The league announced the suspension after discussions with St. Cloud State officials and the WCHA Executive Committee. McLeod said last week that SCSU had been notified of the league’s intention on Feb. 21 but was appealing the decision. That appeal was denied.

In 16 seasons as WCHA commissioner, McLeod said this is the first occasion he’s had to suspend a player for more than one game. There have been other players previously suspended multiple games, McLeod said, but they were according to penalties mandated in the NCAA rule book or through supplementary discipline administered by a school and not the league.

Marvin’s suspension might not have been as severe if not for a previous suspension he received Nov. 13 for a hit from behind on North Dakota captain Chay Genoway on Nov. 12. Genoway has yet to return from a concussion stemming from that hit. Geoffrion missed the Badgers’ series last weekend at Michigan Tech.

"Going back to the North Dakota incident, that was a factor," McLeod said. "But there were a lot of things involved."

The hit on Genoway precipitated an attempted fight between Marvin and North Dakota’s Mario Lamoureux on Feb. 13 at the National Hockey Center. Lamoureux received a one-game supplementary suspension for instigating the incident. Late in that same game, SCSU defenseman Chris Hepp jumped over the boards to defend his teammates during a melee.

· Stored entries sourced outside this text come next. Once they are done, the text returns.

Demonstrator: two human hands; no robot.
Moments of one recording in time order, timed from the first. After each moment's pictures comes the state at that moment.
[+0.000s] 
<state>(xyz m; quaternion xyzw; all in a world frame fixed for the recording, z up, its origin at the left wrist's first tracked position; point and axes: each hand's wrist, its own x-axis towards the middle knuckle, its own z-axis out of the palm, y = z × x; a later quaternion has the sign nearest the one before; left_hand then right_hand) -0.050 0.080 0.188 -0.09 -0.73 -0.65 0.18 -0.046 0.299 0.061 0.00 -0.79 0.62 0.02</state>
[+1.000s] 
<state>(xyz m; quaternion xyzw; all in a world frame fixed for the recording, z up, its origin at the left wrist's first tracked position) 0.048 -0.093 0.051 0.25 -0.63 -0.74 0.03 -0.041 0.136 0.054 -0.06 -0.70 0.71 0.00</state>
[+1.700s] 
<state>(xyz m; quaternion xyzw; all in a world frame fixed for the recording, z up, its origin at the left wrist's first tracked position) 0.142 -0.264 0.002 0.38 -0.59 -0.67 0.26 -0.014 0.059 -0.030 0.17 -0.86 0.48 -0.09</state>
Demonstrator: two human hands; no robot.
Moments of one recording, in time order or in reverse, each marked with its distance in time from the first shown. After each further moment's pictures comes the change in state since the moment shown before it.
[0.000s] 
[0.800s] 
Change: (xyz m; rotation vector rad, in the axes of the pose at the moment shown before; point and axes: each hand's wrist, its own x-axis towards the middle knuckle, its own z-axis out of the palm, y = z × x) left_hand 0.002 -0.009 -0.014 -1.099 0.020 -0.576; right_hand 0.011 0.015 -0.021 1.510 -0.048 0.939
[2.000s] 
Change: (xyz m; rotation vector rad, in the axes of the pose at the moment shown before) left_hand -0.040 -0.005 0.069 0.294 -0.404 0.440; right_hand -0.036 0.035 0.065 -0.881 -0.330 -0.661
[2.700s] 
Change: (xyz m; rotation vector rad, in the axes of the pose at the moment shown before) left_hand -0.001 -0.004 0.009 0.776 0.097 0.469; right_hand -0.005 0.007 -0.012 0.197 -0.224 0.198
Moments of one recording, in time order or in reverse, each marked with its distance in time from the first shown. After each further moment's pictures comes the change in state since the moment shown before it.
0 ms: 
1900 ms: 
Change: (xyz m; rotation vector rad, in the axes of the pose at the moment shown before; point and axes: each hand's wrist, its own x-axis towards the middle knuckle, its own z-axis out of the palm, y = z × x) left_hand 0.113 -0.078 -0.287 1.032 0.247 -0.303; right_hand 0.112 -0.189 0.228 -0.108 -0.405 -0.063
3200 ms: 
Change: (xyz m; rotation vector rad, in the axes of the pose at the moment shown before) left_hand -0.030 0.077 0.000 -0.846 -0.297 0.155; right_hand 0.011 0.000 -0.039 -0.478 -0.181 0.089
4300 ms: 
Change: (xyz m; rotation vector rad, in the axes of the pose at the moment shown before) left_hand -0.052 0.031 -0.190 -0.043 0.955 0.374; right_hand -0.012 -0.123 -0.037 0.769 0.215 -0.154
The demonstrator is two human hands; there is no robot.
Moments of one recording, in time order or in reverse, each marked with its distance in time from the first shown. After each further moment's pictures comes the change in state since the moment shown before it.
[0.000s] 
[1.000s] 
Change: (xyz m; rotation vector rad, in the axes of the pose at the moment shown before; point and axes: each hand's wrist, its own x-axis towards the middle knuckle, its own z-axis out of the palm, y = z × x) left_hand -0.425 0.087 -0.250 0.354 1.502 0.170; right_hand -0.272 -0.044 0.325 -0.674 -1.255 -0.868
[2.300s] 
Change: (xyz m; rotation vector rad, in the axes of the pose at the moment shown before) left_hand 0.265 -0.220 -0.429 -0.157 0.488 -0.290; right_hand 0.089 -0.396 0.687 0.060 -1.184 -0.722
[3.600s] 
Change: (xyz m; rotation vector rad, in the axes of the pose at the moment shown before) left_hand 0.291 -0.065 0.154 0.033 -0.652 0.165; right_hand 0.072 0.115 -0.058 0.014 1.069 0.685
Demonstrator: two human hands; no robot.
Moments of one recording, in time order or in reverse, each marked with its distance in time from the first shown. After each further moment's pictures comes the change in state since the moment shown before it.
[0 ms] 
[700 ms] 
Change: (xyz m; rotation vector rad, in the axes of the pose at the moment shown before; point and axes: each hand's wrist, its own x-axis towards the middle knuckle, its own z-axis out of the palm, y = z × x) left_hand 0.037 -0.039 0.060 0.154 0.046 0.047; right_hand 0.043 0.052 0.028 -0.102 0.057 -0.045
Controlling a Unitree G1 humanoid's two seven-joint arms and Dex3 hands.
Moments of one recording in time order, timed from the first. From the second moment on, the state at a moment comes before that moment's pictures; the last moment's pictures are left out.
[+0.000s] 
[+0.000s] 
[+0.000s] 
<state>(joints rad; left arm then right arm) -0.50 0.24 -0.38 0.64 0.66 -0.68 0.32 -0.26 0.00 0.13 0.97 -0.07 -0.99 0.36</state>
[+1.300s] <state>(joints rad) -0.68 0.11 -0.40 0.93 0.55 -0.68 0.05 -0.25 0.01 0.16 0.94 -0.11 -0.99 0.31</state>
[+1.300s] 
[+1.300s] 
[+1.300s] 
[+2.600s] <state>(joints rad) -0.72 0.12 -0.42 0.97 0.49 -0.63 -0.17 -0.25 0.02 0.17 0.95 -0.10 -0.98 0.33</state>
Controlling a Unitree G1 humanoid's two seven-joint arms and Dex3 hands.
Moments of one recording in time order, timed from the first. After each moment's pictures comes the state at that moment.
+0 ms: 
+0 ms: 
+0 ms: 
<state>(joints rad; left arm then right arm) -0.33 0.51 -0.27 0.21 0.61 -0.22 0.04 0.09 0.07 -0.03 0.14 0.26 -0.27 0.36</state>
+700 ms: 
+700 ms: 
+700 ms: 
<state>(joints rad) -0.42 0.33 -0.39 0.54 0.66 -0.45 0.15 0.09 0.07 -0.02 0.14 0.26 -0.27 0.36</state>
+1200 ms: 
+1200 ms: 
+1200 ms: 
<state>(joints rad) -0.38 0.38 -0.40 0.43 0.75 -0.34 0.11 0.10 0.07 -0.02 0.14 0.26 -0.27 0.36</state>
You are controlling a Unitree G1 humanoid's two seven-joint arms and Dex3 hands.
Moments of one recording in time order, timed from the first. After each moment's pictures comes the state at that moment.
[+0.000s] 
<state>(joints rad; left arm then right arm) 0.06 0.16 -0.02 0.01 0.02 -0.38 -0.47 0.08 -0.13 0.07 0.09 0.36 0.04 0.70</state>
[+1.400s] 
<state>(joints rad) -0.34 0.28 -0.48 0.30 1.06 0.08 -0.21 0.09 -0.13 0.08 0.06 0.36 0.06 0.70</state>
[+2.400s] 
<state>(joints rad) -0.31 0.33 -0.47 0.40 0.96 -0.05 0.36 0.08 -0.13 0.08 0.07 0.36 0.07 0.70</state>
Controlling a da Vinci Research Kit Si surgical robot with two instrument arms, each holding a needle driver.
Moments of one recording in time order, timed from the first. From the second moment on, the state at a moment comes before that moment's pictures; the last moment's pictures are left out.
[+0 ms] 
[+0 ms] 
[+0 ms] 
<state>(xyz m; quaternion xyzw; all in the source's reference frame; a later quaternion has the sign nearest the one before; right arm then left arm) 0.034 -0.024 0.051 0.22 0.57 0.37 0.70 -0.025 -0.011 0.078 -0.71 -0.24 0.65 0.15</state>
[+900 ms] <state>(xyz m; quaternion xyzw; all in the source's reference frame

Hepp also received a one-game ban for violating an NCAA rule prohibiting players from leaving the bench during such a stoppage. And, a week prior to that, SCSU coach Bob Motzko was given a public reprimand for a confrontation with an official after a 6-4 loss on Jan. 30 at Colorado College — when a late goal by Marvin was waived off.

All major penalties are reviewed automatically by WCHA Supervisor of Officials Greg Shepherd. Other plays subject to supplementary discipline have to be brought to the league’s attention by a member school. Wisconsin coach Mike Eaves said immediately after the game he was going to file a protest.

"There was no call (on the ice), and wrongly so — much to my chagrin," McLeod said of a lapse by referees Brad Shepherd (Greg Shepherd’s son) and Todd Anderson. "It’s a slippery slope to be looking at penalties after the fact, but we’ve had instances where we’ve had to do this before. Last year, we had a few knee-to-knee hits."

MSU-Mankato forward Trevor Bruess ultimately received two separate WCHA suspensions last season as a result of such plays.

"I’m very, very concerned about refereeing after the fact by video, and this is something I struggled with," McLeod said. "I don’t think it should be on Aaron to carry the message to everyone that we’re serious about hits to the head. You hope people will realize it, though … that’s why this reached (a three-game) threshold. It’s something concerning. Player protection and safety is a huge priority, as is balancing it with the fact that hockey is a physical game played within the rules. Ultimately, safety is paramount."

The league made that clear in the statement it issued.

"Player safety is of paramount concern to all of us in the Western Collegiate Hockey Association and players are responsible for conducting themselves in a proper manner," Nancy Sampson, Faculty Representative from the University of Denver and Chair of the Association said in a statement announcing the suspension. "Our student-athletes need to make every possible effort to play within the spirit of the rules and know that they will be held accountable for their actions. The Association, through its administrators and officials and member team administrators, coaches and student-athletes, will continue to work together to address concerns in a responsible and constructive way."

Doyle Woody, Anchorage Daily News

Alaska Anchorage has reprimanded coach Dave Shyiak for his actions Saturday night in a nonconference loss at Alaska Fairbanks. Shyiak threw a water bottle on to the ice to argue a call that wasn’t made by the game referees, and then stepped on the ice to further argue. He was then ejected from the game.

Anchorage athletic director Steve Cobb released a statement Sunday:

“On behalf of the University of Alaska Anchorage athletic department, I sincerely apologize to the University of Alaska Fairbanks, game officials and to UAA supporters for Coach Dave Shyiak’s behavior on Saturday night that resulted in a two-minute unsportsmanlike conduct and 10-minute game misconduct penalty.

“Coach Shyiak’s actions were out of character and regrettable. At UAA we have high behavioral standards, not just for student-athletes, but for all department employees. He has received a formal reprimand for his actions and understands that his behavior was unacceptable.”